Of course it is difficult and upsetting to talk about death. Death itself is upsetting. But we are all heading there, and not talking about it is damaging us all. Doctors need to better equip themselves for talking to their patients about what happens at the end, and what their priorities are. And patients need to feel more empowered to make their wishes known. I have met patients who want every possible invasive intervention until the second they die. I may disagree with their choice personally, but would fully support it as a professional. But I have met many more who, given the choice, have clear ideas on what they do and don’t want and where, for them, dignity and quality of life become more important than more time. I am sure a significant number of patients who have died on my ICU in the last two months would have chosen a different death.

I have four months left in ICU and a lot more to learn about ventilation modes, renal replacement therapy, and inotropes. But more importantly I have a lot more to learn about death, decision making and dealing with my own moral distress.
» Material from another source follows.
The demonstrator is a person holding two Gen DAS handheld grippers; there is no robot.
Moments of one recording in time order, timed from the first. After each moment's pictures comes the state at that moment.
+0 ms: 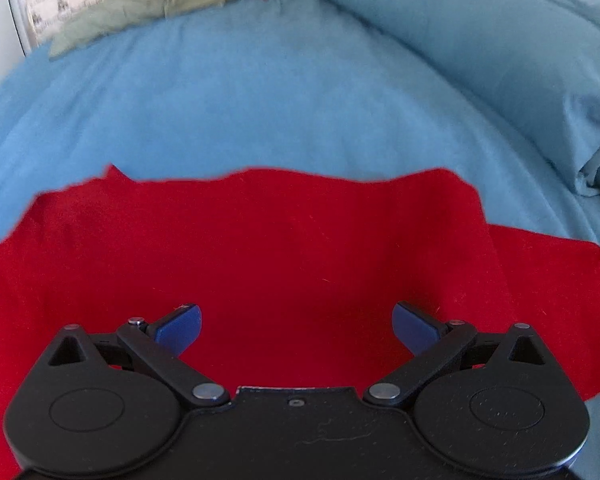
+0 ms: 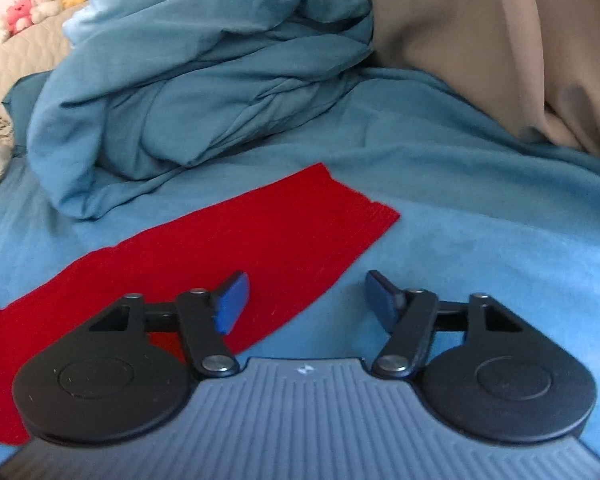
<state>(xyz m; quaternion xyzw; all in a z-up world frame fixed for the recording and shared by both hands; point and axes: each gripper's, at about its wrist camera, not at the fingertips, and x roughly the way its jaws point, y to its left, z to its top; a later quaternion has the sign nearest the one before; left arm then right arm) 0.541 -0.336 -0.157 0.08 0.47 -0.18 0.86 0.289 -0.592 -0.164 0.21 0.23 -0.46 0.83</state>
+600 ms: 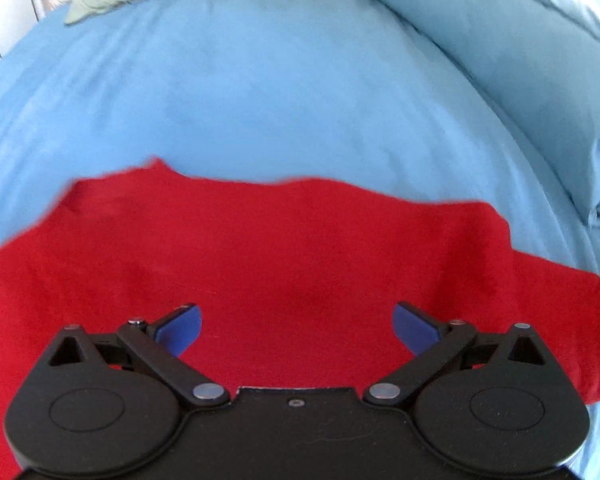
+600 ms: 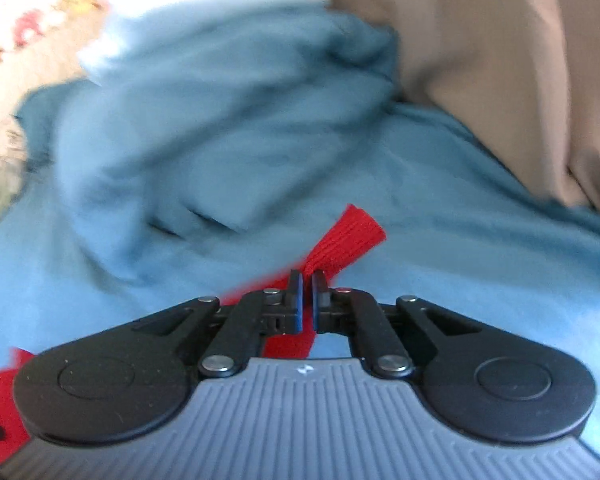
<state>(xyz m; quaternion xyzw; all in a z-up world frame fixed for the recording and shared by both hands) 0.566 -0.279 -0.117 0.06 0.50 -0.16 0.85 0.317 -0.574 -0.061 0.23 0.21 -0.40 0.86</state>
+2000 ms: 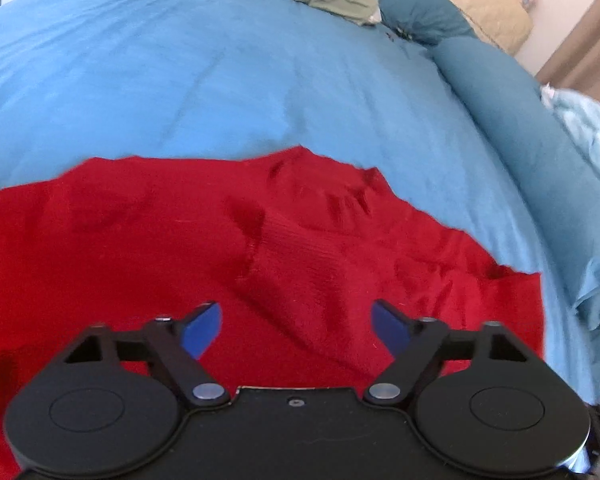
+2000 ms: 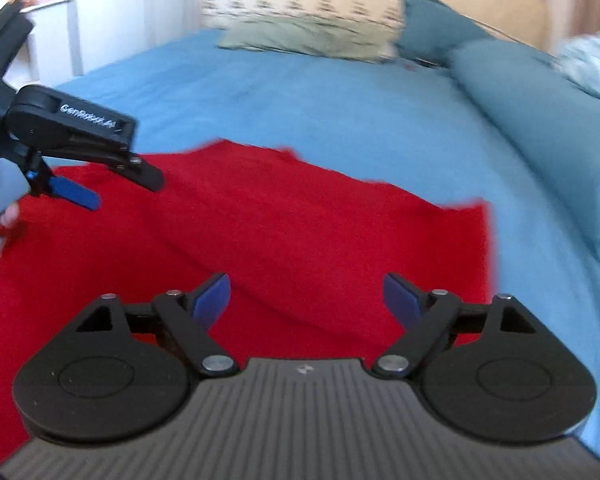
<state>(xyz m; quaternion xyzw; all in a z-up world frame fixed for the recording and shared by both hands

3 responses to “Critical care

  1. Great post, very close to my own thinking. I wondered what you thought about Gawande’s suggestion that if we have conversations about values i.e. what matters/ goals/ compromises (see also Ed Peile’s work on Values Based Care) then conversations about what kind of interventions are (or are not) acceptable, are much easier.
    Jonathon

    • Thanks for your comment. I agree this is a more accessible way in as without prior knowledge of what an intervention really entails it is hard to know whether it is something you want. But I wonder how good we are at articulating our own values and asking about them in a way that is helpful to patients and carers. I suspect we need more practice.